● **TASK GOAL**: Print the lines in the listing below starting at the line with "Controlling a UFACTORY" and ending at the line with "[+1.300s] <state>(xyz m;", both included. Reproduce them exactly and omit every picture.

● **RECORDS FOR THE EXERCISE**:
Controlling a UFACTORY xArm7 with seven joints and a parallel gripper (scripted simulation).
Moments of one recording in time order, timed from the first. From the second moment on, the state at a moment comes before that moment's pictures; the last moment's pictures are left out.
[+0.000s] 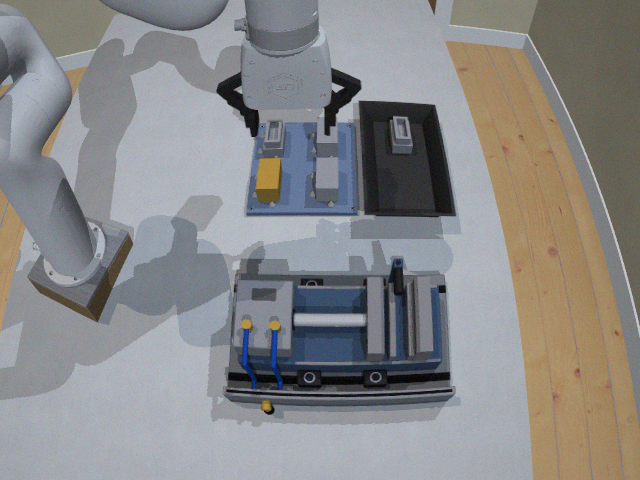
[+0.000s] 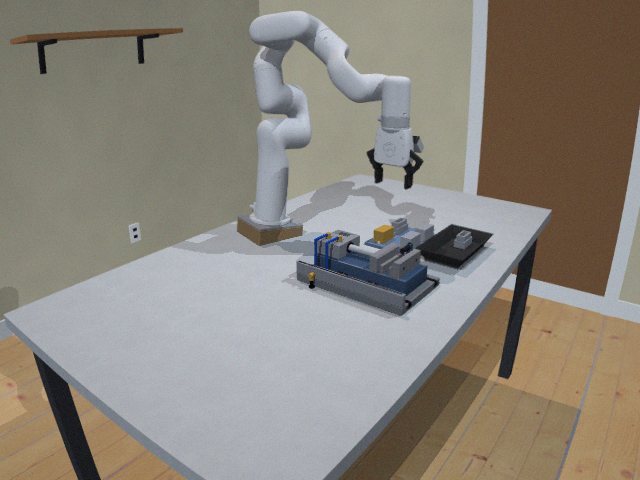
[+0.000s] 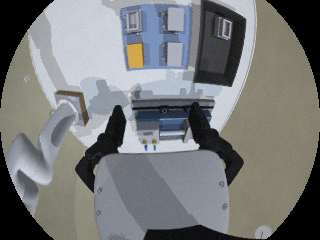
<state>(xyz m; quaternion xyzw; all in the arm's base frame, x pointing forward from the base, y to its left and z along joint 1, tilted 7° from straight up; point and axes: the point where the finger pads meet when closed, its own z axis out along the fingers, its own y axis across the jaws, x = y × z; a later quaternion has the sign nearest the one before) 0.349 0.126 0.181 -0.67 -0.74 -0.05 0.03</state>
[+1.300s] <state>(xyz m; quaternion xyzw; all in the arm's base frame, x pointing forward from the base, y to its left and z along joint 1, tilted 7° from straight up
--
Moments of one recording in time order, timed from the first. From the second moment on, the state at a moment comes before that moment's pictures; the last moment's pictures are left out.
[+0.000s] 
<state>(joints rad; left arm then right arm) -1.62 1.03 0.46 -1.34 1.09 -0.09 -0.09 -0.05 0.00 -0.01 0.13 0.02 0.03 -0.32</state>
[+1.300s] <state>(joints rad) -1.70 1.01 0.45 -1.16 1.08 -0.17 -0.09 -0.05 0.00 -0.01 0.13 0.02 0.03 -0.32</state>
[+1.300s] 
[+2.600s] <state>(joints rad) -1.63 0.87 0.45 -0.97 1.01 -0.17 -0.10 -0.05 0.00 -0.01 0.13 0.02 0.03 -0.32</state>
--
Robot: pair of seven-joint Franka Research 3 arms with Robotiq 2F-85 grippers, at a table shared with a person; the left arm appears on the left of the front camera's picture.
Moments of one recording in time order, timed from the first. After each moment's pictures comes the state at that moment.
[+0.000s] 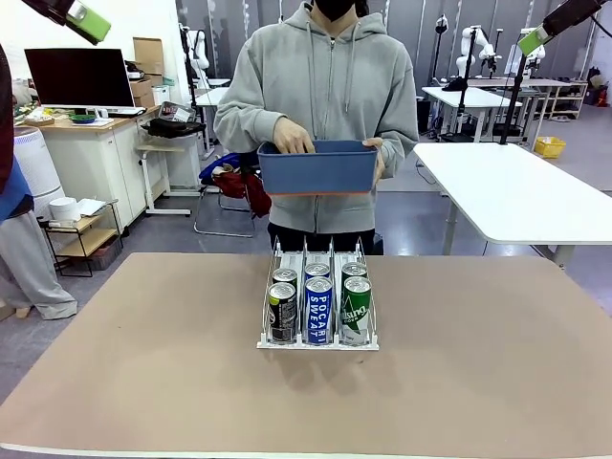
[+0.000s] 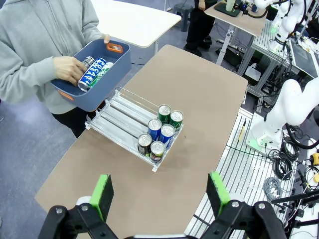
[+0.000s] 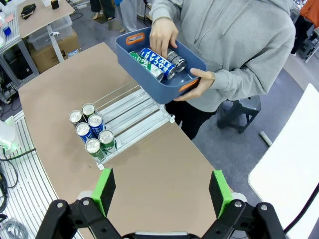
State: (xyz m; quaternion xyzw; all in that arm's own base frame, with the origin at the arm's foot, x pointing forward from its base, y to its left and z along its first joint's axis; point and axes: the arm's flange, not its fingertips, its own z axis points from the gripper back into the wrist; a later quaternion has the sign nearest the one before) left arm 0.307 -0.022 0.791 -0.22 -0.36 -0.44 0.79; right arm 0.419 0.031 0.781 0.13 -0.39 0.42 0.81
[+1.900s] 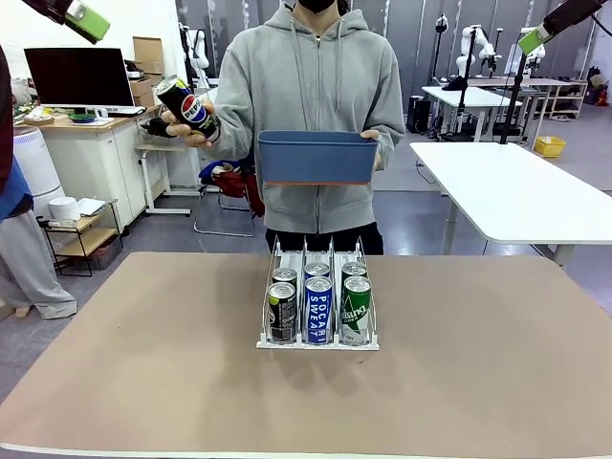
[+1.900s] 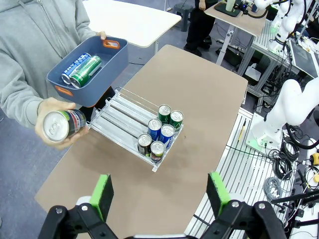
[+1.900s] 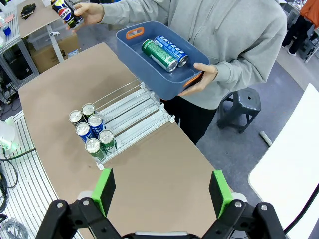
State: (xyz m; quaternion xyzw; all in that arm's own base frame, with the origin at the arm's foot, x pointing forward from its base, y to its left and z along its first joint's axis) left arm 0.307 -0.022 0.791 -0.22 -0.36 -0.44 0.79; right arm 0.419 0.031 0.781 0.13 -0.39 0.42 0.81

● **RESULT OF THIS EXERCISE**:
Controlling a UFACTORY xArm7 with seven joints and a parallel gripper (scripted simulation).
Moments of one recording in time order, timed from the first. From the second moment on, the state at a moment comes before that moment's pictures; the last moment's pictures are left out.
[+0.000s] 
[+0.000s] 
[+0.000s] 
<state>(xyz m; quaternion xyzw; all in the arm's base frame, x pointing forward from the base, y to its left and z along joint 1, tilted 7° from straight up; point and axes: the point where the finger pads meet when closed, its own z axis out along the fingers, its own y axis across the jaws, x = y × z; a later quaternion has the sign nearest the one before) 0.349 0.126 0.181 -0.67 -0.74 -0.05 0.03</state>
[+1.300s] <state>(xyz m; quaternion xyzw; all in the arm's base frame, x pointing forward from the base, y to its left and z along joint 1, tilted 7° from straight up

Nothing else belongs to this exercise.